This was my second workout today! First was: 10 Minute Standing Ab Workout
This workout really focuses on your thighs, hamstrings, and glutes. It helps keep everything tight, toned, and gives your butt a nice round shape. You can see in the picture at the bottom of the page (and in the video) that I got super sweaty during this workout! It’s quick but it’s tough.
You can pair this workout with any of my other videos, or repeat it several times if you want it to be your only workout of the day. I would recommend adding one of the cardio videos if you are looking for a longer, full rounded workout today.
It’s going to be a fun week so be sure to check back for plenty of new posts, and workouts!

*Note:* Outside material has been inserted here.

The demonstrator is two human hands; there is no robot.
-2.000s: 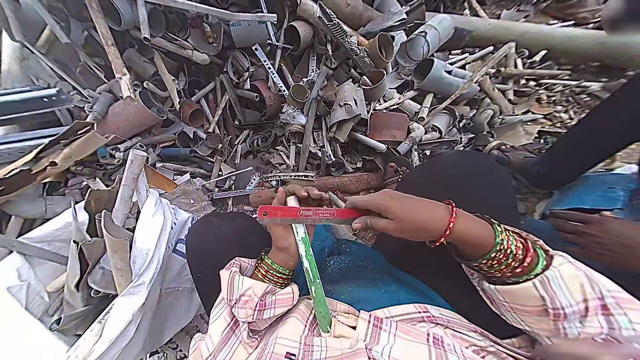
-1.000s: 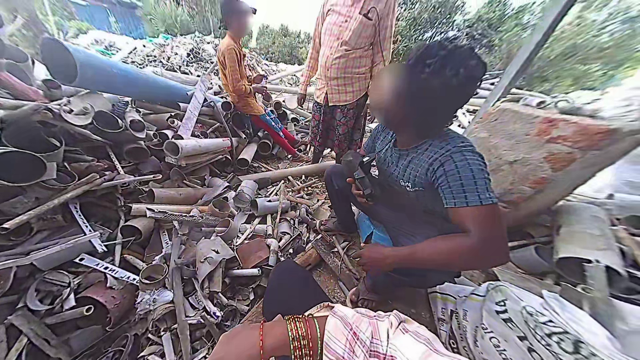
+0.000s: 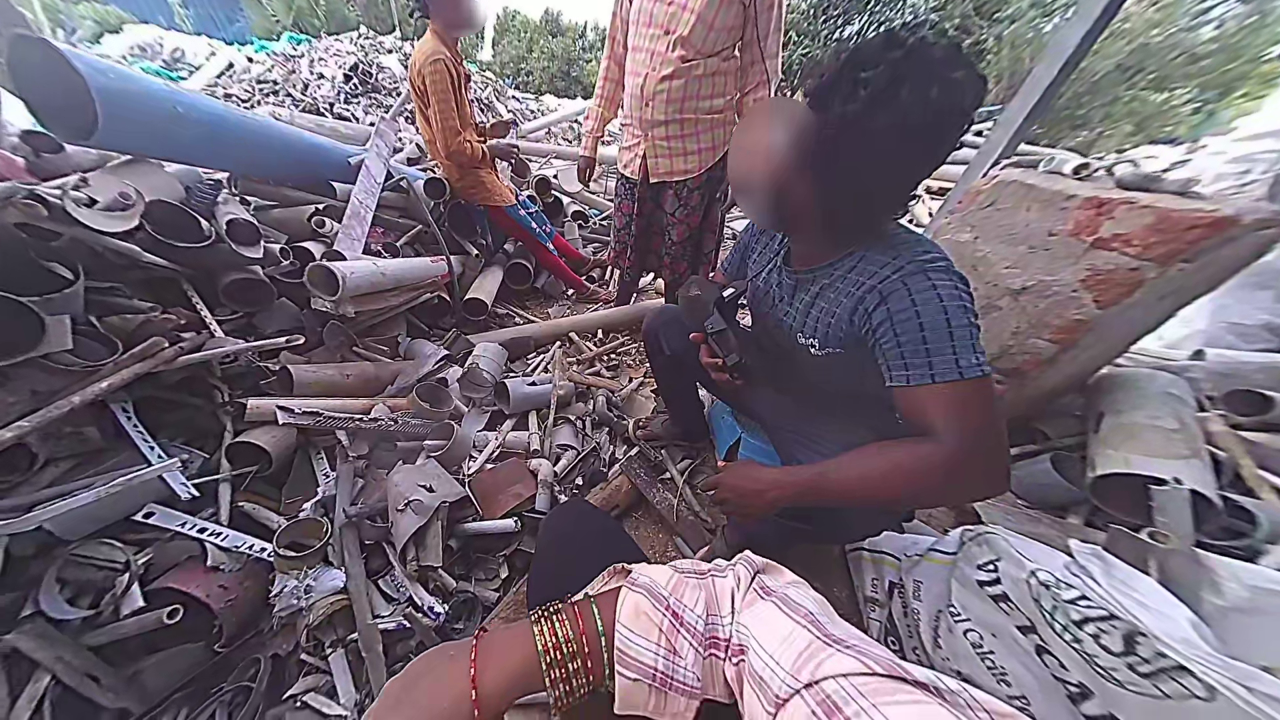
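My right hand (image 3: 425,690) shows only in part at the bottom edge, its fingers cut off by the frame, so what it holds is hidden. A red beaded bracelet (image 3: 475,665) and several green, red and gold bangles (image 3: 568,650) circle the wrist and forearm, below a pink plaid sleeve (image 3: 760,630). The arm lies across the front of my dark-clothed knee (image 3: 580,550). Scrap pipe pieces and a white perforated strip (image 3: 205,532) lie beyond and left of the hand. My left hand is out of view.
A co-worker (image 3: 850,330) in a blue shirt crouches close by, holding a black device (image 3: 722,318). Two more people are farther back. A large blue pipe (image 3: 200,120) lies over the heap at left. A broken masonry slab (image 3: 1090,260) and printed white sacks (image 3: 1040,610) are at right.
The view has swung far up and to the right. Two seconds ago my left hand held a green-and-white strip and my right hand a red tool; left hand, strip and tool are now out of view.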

Max reps during each 50 second interval, 10 seconds of rest in between each exercise.
1. Paw Backs (right)
2. Paw Backs (left)
3. Sit to Stand (right)
4. Sit to Stand (left)
5. Heel Raise (right)
6. Heel Raise (left)
7. Chair Squat to Traditional Squat
8. Butt Kick with Resistance Band (right)

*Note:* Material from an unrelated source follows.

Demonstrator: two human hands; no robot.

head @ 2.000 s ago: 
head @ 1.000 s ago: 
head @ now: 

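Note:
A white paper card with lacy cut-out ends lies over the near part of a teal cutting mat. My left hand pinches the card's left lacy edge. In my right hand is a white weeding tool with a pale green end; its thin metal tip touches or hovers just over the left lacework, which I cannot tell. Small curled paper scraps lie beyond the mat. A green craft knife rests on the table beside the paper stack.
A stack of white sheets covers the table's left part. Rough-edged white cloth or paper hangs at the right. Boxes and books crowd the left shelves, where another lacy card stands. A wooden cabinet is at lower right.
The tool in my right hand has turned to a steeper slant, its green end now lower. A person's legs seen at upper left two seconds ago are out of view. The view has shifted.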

9. Butt Kick with Resistance Band (left)
10. Seated Toe Taps
2 thoughts on “Standing Workout Thighs, Hamstrings, and Glutes (Real Time)”
Thank you, for the standing thigh workout, hamstrings, glut. I had a pain on leg for 5 months. My son said mom you need to exersice. So I went to Pinterest and you. As soon as I started doing the workout I notice my leg was not hurting as much. I was told they noted a bugling disc. I am doing the workout. Thank you
Thank you for the awesome workouts! I was in a rut with exercising and Your workouts are energizing. Tough too! I hope I continue to gain strength to complete the more difficult ones! Thank you!!